CPU has been exceeding threshold on at least one host

Description

Alert will be true if CPU has exceeded threshold for at least 15 minutes on at least one host.

Alert Details

Alert ID: bc26a7d4-b4c9-419a-9b39-805231f7621d

Tags: Each tag should follow "key:value" format.

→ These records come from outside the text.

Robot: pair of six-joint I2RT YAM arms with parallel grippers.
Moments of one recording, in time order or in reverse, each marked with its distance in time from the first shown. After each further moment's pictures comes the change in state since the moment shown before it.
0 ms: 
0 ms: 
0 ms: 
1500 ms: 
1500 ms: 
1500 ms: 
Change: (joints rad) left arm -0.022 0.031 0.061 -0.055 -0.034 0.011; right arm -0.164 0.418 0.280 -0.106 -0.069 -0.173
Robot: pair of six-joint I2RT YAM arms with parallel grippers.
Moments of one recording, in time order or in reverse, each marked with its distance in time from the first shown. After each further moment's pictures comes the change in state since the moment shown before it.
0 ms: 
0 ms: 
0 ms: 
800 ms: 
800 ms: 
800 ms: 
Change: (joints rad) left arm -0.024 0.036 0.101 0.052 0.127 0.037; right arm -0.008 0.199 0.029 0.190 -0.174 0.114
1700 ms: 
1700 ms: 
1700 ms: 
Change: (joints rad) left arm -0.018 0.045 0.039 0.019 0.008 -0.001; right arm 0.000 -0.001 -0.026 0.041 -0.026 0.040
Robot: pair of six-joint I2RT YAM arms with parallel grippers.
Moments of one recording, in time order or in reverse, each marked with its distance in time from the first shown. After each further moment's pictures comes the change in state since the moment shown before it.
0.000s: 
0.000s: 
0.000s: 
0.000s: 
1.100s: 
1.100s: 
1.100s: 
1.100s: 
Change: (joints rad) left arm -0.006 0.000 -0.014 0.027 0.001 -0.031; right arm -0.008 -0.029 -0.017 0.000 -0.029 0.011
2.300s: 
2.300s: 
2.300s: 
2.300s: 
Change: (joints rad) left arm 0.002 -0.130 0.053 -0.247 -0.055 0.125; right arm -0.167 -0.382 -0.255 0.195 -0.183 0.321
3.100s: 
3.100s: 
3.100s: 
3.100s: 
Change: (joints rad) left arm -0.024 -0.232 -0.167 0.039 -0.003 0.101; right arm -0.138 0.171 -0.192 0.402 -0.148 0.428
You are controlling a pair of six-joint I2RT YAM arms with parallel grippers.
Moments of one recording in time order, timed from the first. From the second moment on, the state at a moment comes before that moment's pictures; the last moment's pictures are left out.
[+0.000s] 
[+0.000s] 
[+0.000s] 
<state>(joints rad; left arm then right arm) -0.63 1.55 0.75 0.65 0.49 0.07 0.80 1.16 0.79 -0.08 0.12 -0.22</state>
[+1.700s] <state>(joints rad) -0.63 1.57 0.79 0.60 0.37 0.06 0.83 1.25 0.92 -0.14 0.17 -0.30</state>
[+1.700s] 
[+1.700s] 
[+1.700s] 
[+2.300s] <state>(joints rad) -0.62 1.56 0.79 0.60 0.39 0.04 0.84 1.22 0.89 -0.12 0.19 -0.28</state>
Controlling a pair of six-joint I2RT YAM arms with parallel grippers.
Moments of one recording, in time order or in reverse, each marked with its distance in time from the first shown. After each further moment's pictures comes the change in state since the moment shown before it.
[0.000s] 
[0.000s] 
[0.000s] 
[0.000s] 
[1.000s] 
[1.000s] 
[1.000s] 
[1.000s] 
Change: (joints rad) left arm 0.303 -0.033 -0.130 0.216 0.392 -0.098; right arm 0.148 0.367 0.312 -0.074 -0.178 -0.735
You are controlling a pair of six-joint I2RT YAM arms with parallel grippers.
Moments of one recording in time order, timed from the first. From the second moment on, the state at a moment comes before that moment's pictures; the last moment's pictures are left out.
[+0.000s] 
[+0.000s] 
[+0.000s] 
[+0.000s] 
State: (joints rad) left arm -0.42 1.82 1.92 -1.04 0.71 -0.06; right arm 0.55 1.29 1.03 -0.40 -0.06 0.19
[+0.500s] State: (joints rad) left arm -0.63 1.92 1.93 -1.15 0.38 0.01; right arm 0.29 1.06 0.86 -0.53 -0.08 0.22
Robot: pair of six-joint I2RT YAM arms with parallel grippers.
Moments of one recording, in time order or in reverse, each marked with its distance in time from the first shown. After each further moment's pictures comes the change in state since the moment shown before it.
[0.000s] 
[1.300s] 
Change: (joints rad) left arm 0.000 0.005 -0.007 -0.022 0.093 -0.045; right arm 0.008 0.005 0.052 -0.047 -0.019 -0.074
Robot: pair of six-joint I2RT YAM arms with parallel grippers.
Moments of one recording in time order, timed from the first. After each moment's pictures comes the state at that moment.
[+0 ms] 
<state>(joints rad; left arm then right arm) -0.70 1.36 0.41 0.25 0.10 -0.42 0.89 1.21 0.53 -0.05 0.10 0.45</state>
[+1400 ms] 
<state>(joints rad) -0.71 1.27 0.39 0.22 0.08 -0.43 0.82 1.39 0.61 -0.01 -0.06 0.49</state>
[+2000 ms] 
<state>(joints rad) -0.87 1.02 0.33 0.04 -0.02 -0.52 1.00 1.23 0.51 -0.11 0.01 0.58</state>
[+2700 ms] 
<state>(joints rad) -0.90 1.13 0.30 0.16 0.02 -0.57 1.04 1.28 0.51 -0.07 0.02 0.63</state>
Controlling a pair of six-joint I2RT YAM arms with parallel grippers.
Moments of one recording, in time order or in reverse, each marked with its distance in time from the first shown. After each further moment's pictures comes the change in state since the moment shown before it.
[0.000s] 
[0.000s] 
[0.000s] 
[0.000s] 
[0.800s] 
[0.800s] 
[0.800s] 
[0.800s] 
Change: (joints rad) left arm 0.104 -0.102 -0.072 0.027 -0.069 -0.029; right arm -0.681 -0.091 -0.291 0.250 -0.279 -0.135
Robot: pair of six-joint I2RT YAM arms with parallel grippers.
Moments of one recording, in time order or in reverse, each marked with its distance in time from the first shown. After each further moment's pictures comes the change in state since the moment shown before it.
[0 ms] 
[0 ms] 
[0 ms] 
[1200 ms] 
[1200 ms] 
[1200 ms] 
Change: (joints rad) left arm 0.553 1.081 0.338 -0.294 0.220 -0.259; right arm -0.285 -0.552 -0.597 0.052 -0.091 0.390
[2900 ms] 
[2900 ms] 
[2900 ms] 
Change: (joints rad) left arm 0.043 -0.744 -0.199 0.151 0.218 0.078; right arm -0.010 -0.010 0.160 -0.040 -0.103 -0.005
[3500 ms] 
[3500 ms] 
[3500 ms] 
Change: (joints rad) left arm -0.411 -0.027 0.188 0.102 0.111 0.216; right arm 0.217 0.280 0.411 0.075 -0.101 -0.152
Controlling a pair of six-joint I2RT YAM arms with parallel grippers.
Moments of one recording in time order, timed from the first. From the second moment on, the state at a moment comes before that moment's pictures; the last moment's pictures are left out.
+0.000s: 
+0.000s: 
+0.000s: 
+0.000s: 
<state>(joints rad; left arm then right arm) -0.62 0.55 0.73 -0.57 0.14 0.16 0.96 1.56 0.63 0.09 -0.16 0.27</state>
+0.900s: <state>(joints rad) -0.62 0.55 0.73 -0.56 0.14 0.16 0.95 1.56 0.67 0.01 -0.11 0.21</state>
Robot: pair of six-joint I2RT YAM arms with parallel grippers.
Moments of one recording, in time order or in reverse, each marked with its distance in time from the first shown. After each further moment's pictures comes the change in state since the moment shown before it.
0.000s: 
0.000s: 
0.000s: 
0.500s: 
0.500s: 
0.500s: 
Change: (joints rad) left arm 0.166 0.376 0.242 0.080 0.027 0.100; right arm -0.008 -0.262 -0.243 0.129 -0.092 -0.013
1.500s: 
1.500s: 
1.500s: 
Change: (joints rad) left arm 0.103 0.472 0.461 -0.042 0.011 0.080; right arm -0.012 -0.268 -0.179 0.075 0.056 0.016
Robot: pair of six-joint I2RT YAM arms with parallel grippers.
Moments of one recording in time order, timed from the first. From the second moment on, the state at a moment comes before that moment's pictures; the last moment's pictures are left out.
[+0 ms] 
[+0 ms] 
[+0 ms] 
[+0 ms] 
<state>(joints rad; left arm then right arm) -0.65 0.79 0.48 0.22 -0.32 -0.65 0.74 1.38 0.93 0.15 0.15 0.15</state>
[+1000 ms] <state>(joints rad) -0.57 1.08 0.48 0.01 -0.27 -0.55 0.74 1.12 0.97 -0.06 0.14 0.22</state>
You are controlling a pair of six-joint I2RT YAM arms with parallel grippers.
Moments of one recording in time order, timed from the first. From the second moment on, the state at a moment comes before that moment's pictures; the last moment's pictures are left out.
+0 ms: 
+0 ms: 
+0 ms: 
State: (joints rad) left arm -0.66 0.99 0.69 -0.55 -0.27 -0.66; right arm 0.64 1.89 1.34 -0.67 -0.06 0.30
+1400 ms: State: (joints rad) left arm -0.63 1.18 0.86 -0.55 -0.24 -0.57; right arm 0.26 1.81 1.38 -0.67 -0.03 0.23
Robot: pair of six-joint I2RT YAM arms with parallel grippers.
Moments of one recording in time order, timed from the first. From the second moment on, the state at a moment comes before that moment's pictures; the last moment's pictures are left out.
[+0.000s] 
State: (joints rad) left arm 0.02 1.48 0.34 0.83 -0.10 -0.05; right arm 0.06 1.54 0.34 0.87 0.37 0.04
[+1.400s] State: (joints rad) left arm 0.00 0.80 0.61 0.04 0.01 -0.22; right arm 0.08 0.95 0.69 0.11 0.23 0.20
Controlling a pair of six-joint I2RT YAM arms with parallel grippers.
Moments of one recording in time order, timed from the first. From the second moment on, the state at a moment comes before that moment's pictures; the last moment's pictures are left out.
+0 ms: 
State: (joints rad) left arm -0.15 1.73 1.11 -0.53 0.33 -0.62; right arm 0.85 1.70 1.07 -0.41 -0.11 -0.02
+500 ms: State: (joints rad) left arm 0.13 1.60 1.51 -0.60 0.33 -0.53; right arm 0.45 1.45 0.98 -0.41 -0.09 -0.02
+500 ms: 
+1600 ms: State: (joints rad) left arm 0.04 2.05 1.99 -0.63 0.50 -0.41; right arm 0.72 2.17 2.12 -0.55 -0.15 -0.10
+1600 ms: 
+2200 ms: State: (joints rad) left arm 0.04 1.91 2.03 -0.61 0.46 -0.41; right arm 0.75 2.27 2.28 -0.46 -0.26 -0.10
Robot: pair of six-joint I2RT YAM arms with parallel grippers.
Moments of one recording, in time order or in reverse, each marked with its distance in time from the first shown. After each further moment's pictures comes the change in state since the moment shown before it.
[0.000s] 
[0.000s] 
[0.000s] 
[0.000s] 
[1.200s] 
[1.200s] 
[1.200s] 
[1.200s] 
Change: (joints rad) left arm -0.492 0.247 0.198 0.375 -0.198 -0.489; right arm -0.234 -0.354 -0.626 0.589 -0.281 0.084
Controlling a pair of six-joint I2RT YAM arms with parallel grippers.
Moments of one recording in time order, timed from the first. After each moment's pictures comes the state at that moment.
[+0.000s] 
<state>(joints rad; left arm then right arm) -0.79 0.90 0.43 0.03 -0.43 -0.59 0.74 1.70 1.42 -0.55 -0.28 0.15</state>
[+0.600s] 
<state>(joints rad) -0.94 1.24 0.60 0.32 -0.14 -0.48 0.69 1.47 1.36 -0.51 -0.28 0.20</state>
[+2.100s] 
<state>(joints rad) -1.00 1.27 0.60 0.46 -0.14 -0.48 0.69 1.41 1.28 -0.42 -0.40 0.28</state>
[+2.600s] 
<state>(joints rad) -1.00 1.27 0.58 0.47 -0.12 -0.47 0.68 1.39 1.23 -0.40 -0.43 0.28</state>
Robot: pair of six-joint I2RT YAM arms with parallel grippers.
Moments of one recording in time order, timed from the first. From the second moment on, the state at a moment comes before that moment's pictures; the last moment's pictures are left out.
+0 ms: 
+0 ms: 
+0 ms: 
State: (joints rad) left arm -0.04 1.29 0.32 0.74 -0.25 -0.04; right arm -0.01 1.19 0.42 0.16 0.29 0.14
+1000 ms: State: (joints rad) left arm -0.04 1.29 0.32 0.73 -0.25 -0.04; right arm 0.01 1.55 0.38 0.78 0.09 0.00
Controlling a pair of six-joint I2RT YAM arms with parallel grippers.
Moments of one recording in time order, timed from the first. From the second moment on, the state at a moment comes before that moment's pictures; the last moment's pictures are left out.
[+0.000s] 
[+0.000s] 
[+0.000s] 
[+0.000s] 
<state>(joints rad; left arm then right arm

  • FeatureDomain:Host Infrastructure
  • PageType:Dashboard
  • PageID:ee8a7dab-7422-499e-94e0-7b5449468a94
  • CreatedBy:Relativity
  • ResolutionText:
  • Resolution

Metric Details

Metric Name: system.cpu.utilization

Metric Attributes:

Attribute Name Description Value
labels.cpu Logical CPU number starting at 0.
labels.state Breakdown of CPU usage by type.

Rule details

Alert Condition Description: Alert triggers on CPU has exceeded 90% for at least 15 minutes on at least one host.

Name Value Description
Rule Type Metric threshold
Group Average Average of CPU utilization per host
Threshold > 0.9 Average > 0.9, alert triggers
Time Window 15 min Verified data for last 15 minutes
Frequency 1 min Checks for each 1 minute
Group alerts by host.name Group by host

Requires User Intervention

  • No
    • Min time before the alert is active: 15 minutes
    • Min time before the alert is inactive: 2 - 5 minutes

Kibana dashboard link

Host Heartbeat alert should not be in active state.